- WHAT IS REQUIRED
Stop after the line with "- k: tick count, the"; until then, please copy every line of the records word for word from the first.

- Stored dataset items

====

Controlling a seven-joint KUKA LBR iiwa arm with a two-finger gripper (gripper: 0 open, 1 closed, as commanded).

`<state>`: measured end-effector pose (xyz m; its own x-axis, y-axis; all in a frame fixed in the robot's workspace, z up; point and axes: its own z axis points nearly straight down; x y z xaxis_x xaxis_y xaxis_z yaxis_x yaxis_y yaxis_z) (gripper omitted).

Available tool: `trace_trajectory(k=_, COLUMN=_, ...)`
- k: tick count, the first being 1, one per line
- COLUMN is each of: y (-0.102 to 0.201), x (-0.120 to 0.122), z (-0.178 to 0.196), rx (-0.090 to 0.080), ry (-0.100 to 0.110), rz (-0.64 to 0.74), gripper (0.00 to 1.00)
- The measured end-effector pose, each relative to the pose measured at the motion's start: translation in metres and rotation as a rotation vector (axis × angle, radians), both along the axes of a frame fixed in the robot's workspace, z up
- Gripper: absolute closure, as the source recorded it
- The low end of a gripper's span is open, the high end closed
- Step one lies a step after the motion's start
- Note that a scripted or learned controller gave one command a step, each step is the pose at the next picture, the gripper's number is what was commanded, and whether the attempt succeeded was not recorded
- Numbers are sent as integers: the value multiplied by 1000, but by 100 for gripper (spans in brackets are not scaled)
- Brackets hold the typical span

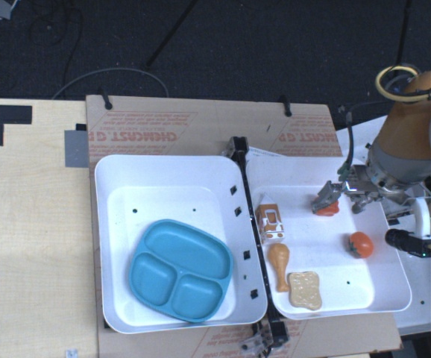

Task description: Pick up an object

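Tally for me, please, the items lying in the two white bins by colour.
Blue: 1, divided plate
Tan: 3, small carton, toy drumstick, toy bread slice
Red-orange: 2, toy tomato, small piece at the gripper
Total: 6

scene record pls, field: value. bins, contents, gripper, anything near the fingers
left bin: blue divided plate
right bin: small printed box, toy drumstick, toast slice, orange-red ball, small red piece
gripper: over right bin's far right part, arm entering from the right
near gripper: small red piece lies at its left fingertip; held or not, cannot tell
ball: lies apart from the gripper, nearer the camera
bench: cardboard sheet under both bins
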<state>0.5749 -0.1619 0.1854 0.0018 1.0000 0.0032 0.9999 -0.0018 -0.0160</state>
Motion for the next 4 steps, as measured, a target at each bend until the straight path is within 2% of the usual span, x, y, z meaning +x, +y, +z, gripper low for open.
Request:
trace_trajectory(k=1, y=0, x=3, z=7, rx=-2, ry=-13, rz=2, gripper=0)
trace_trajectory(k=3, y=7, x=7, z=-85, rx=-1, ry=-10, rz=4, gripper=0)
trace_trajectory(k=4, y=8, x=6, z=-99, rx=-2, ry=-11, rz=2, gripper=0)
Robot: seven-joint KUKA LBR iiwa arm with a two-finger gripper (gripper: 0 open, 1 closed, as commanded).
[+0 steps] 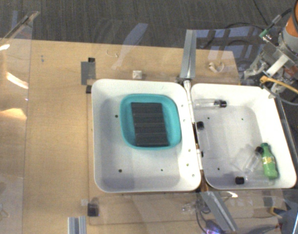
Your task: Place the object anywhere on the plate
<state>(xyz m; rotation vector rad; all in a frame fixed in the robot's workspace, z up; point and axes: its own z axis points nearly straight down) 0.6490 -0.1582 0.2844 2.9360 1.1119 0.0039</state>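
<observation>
A teal square plate (125, 126) sits in the upper middle of the left bin (104, 155). A dark grey ribbed block (149, 124) lies flat on the plate, inside its rim. In the right bin (231, 135) a green bottle (268, 162) lies near the right wall beside a clear bottle with a black cap (251, 160). A clear tube with a black cap (209, 103) lies at that bin's back left. My gripper (278, 67) hangs above the bench beyond the right bin's back right corner, far from the plate, among cables.
Two small black pieces (200, 126) (239, 180) lie on the right bin's floor. A metal bar (188, 55) runs up from the gap between the bins. Small brackets (89, 71) stand on the wooden bench around the bins.
</observation>
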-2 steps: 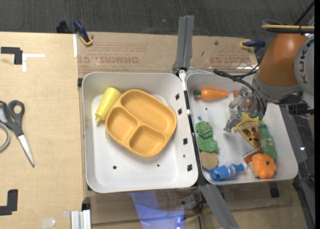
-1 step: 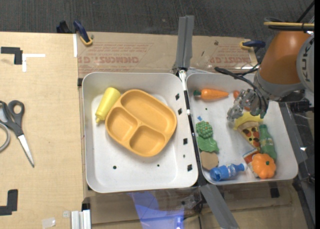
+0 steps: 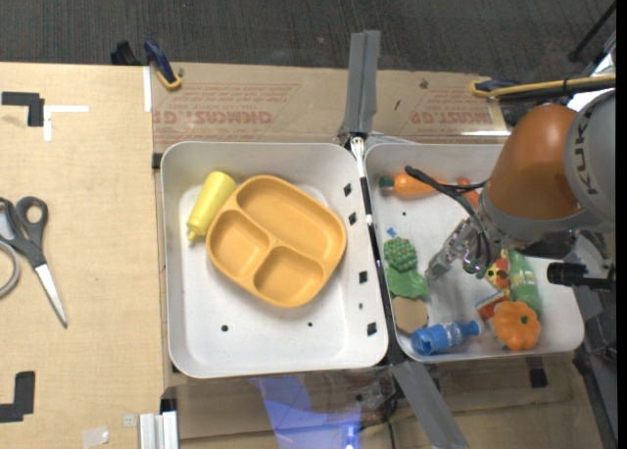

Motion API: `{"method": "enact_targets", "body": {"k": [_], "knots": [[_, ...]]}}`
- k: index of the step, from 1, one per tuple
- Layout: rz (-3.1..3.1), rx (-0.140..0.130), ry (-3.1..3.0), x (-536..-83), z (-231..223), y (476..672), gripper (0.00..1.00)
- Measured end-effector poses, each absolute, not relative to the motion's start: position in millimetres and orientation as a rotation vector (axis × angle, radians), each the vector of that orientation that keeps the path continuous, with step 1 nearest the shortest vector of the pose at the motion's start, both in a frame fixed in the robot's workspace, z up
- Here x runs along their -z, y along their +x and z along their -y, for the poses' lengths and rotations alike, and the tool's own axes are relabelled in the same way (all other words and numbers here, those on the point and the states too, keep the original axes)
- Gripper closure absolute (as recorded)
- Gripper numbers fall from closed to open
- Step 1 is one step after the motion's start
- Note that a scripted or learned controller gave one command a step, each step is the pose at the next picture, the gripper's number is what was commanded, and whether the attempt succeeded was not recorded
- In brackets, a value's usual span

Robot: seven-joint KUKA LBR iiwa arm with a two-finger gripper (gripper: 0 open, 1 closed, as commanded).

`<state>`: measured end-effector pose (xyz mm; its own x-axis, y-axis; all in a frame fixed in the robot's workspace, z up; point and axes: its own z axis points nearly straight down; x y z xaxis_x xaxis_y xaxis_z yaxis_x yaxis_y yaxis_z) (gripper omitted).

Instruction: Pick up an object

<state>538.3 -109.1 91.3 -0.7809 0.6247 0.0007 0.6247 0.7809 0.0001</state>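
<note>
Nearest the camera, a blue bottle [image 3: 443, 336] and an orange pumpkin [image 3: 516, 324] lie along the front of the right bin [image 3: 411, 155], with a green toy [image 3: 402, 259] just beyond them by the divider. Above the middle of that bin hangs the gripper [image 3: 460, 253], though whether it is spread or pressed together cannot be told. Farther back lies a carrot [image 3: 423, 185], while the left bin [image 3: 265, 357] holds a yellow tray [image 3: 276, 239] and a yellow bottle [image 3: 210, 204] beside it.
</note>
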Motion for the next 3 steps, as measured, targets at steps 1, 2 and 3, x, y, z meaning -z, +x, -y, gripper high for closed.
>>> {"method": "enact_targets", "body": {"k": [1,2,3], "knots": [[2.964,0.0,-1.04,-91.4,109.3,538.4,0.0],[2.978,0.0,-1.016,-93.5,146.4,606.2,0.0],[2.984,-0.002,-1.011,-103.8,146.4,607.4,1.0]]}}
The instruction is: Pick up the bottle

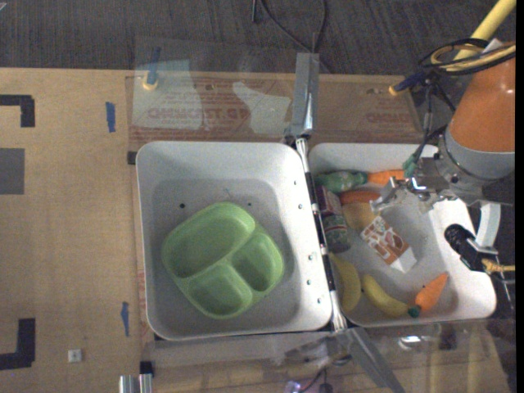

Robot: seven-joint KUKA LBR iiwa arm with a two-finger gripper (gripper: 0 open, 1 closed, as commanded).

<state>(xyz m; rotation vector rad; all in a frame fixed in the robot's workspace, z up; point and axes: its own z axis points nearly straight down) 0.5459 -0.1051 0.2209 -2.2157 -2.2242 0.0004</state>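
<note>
Bananas (372, 289) and a carrot (431, 291) lie along the near edge of the right bin (479, 301), beside a small printed carton (386, 241). Against the bin's far wall rests the green bottle (342, 180), on its side, untouched. Above the bin's far right hangs the gripper (401, 188), near the bottle but apart from it; its opening cannot be told, and nothing is seen held. Pickup appears not yet done. Left bin (151, 219) holds a green divided plate (221, 258). Both sit on a tan worktop (65, 219) with dark carpet beyond.

Right bin (483, 301) crowded: bananas (368, 289), carrots (430, 291), carton (386, 241); left bin's (155, 219) rim zone free around green tray (223, 259)
</note>
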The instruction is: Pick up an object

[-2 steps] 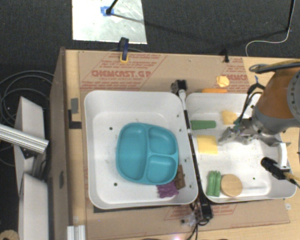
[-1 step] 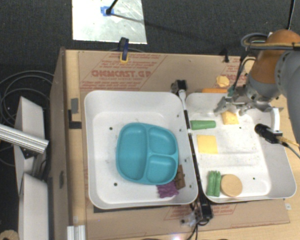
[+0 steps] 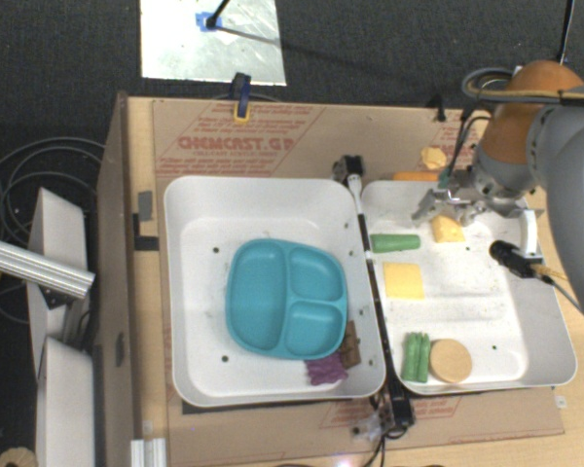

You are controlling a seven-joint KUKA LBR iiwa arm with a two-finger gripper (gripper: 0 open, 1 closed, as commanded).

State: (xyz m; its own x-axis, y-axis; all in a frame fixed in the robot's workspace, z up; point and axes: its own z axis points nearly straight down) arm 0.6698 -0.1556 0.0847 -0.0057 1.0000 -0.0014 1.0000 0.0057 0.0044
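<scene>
Cardboard-topped bench, two white bins, gripper seen over the right bin, yellow piece partly hidden beneath it (grip state cannot be told), teal tray in left bin.

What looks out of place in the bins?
Two things sit outside the bins on the cardboard, above the right bin's top edge: a yellow piece and an orange stick. In the left bin, purple and brown items are wedged against the teal tray.
</scene>
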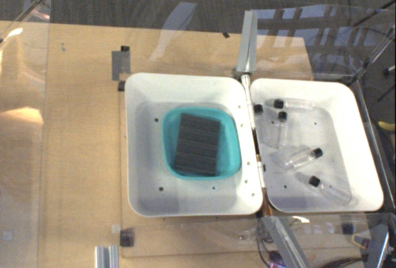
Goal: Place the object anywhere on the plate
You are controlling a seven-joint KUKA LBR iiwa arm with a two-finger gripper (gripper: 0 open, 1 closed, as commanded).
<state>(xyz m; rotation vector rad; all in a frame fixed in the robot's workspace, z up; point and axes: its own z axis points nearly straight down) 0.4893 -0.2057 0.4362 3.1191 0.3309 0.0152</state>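
Observation:
A teal square plate rests in the middle of the left white bin. A dark grey ribbed block lies flat on the plate, slightly tilted, well inside its rim. In the right white bin lie several clear vials with black caps: one at the back, one short and upright-looking, one in the middle and one near the front.
A grey metal post rises behind the seam between the bins. Clear acrylic panels stand at the back right and far left. Small black fixtures sit on the wooden bench around the bins.

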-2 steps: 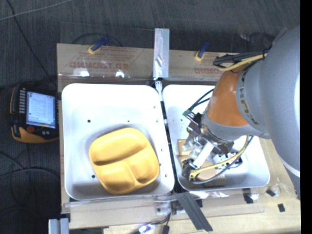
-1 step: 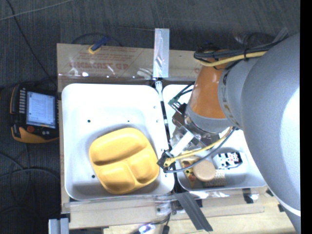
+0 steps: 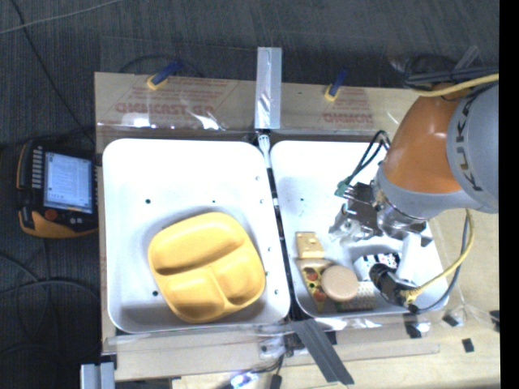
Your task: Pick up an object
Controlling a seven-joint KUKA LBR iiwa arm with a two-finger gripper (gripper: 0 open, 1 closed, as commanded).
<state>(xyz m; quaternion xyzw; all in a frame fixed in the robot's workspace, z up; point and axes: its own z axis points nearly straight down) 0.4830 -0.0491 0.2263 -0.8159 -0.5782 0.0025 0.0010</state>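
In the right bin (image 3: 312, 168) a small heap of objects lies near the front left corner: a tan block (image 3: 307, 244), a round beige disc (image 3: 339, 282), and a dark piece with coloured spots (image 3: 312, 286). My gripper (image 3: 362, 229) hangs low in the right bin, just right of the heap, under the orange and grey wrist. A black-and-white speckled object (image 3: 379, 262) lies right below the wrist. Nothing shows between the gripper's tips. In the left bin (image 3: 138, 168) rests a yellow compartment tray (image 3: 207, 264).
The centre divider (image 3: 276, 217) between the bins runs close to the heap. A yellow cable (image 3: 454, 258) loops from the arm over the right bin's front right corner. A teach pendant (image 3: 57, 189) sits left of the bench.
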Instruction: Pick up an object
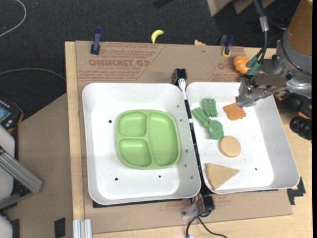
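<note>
The tan triangular wedge of toy food (220,174) lies nearest the lens, at about five o'clock in the right-hand shallow white bin (277,148), with its lower corner close to that bin's near rim. Largest on the bench is the left-hand shallow white bin (96,133), which holds a pale green plastic plate with three compartments (147,138) lying flat at its centre. In the right bin, going down in size, are a green toy broccoli-like piece (208,122) at nine o'clock, a round beige disc (230,147) near the centre just below it, a small green ridged block (209,106) at ten o'clock, and a flat orange squarish slab (234,111) at about twelve o'clock. The two-finger gripper (246,98) hangs just at the slab's upper right corner, so this slab looks like the likely target; I cannot tell whether the jaws are apart or together, since they are dark and blurred against the wrist. To do the pick well, the gripper should centre over the slab and descend fully to the bin floor, because the piece looks thin and low, and a shallow close would likely slide off its edges. The slab appears matte, with slightly uneven edges.
</note>
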You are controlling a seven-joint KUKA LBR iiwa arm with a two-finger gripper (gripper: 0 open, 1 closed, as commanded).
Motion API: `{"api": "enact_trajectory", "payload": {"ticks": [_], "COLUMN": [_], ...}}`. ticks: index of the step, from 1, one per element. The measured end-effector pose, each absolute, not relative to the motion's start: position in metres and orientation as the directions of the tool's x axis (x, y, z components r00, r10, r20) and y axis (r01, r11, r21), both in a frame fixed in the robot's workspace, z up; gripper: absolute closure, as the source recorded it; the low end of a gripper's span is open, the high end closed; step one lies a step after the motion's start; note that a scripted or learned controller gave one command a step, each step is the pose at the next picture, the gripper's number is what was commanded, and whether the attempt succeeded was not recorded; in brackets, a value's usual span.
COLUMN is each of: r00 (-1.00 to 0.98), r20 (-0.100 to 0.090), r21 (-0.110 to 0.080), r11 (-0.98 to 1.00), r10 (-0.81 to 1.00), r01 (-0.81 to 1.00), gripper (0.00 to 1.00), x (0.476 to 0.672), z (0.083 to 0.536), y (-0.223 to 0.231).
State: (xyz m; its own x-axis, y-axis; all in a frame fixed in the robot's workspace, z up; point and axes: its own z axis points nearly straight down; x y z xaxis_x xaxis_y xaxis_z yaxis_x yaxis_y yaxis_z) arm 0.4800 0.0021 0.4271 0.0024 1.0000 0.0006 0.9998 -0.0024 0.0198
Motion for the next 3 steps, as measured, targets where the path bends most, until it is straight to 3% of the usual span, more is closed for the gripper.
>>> {"api": "enact_trajectory", "payload": {"ticks": [1, 2, 3], "r00": [-0.005, -0.004, -0.001], "r20": [0.000, 0.004, 0.000], "r21": [-0.018, 0.014, 0.003], "r11": [0.005, 0.004, 0.001], "r10": [1.000, 1.000, 1.000], "r01": [1.000, 1.000, 1.000], "gripper": [1.00, 1.00, 1.00], "x": [0.476, 0.489, 0.488], "z": [0.263, 0.384, 0.387], "y": [0.065, 0.090, 0.088]}}
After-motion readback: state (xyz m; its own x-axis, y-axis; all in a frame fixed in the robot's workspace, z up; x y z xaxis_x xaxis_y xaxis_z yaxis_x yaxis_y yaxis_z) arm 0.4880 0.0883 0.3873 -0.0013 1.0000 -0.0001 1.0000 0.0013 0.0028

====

- TASK RESULT
Controlling a seven-joint KUKA LBR iiwa arm with a two-finger gripper (gripper: 0 open, 1 closed, as commanded).

`<state>`: measured end-effector pose (xyz m; its own x-axis, y-axis; all in a frame fixed in the robot's workspace, z up; point and axes: its own z axis points nearly straight down; x y z xaxis_x xaxis_y xaxis_z yaxis_x yaxis_y yaxis_z) (gripper omitted).

Available tool: `trace_trajectory(k=_, COLUMN=_, ...)`
- k: tick count, the first being 1, one per line

The answer requires no further additions.